The Whidbey Island Writers Association recently announced the winners of the 2012 Celebrate Writing Contest for students. The young writers were honored last week at the Coupeville Library by contest coordinators Teresa McElhinny and Margaret Bendet.
The winning writers include Annabelle Schollen, Evan Suzuki, Zachary Johnson, Marissa Barber, James Mayne, Monica Dela Cruz, Katyrose Jordan, Margeaux Scholz, Max Cassee, Zach Comfort, Hannah McConnaughey, Amelia Weeks, Lawrence Javelo, Mason Velez, Connie Buckley, Bayley Gochanour, Adah Barenburg, Silas Batiste, Roman Jiles, Kelly Gruenwald, Jessica Johnson, Gabrielle Bryan, Antonia Knox, Kari Hustad, Kyrell Broyles and Marisa Etzell.

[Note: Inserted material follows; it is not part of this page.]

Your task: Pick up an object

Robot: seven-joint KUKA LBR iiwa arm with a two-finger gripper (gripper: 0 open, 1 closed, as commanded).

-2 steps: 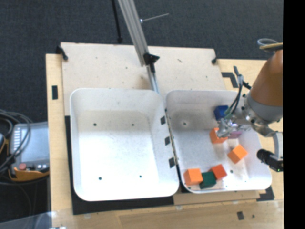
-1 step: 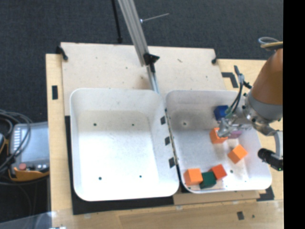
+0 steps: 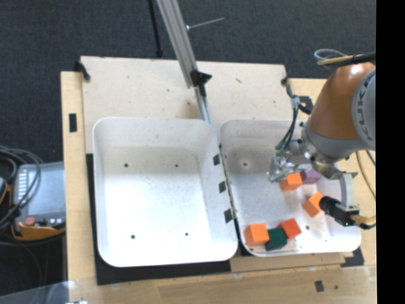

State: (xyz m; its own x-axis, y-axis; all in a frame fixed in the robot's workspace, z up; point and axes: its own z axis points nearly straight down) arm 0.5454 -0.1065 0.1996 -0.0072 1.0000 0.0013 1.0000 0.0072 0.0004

Genres for the winning entries included non-fiction, fiction/memoir and poetry. Double awards for a single entry in both Whidbey Reads and their genre went to Suzuki and Johnson. McConnaughey submitted an entry for each genre and won first place in both fiction/memoir and non-fiction categories and second place in the poetry category for her grade division.
The contest is open to all island students in grades three through 12 with divisions for grades 3 to 5, grades 6 to 8, and grades 9 to 12. There was an additional opportunity to win an award if topics related to nature, birds, or the environment, as an adjunct to the libraries’ series of programs around this year’s Whidbey Reads selection, “The Crow Planet” by Lyanda Lynn Haupt.
There were 187 entries this year, from which 24 judges selected 28 winning entries. The winners are students at Broadview Elementary, Hillcrest Elementary, and Oak Harbor High schools in Oak Harbor; Coupeville Elementary and Coupeville High schools in Coupeville; Whidbey Island Academy, Whidbey Island Waldorf School, Langley Middle School and South Whidbey High School on the South End; and Columbia Virtual Academy (homeschooled in Freeland).
All the winners will receive a pencil pouch containing gift certificates or coupons generously donated by 24 various merchants from all across the island, and an anthology of local authors, which will include all the winning entries. In addition, one winner in each age division received the $25 Whidbey Reads cash prize; the first place winners in each genre and age division received a $25 cash prize; and the second place winners received a $10 cash prize.
In addition to the anthology, select entries will be posted on the Whidbey Island Writers Association website at www.writeonwhidbey.org, in the next issue of Soundings Review and in the SWHS publication The Chameleon.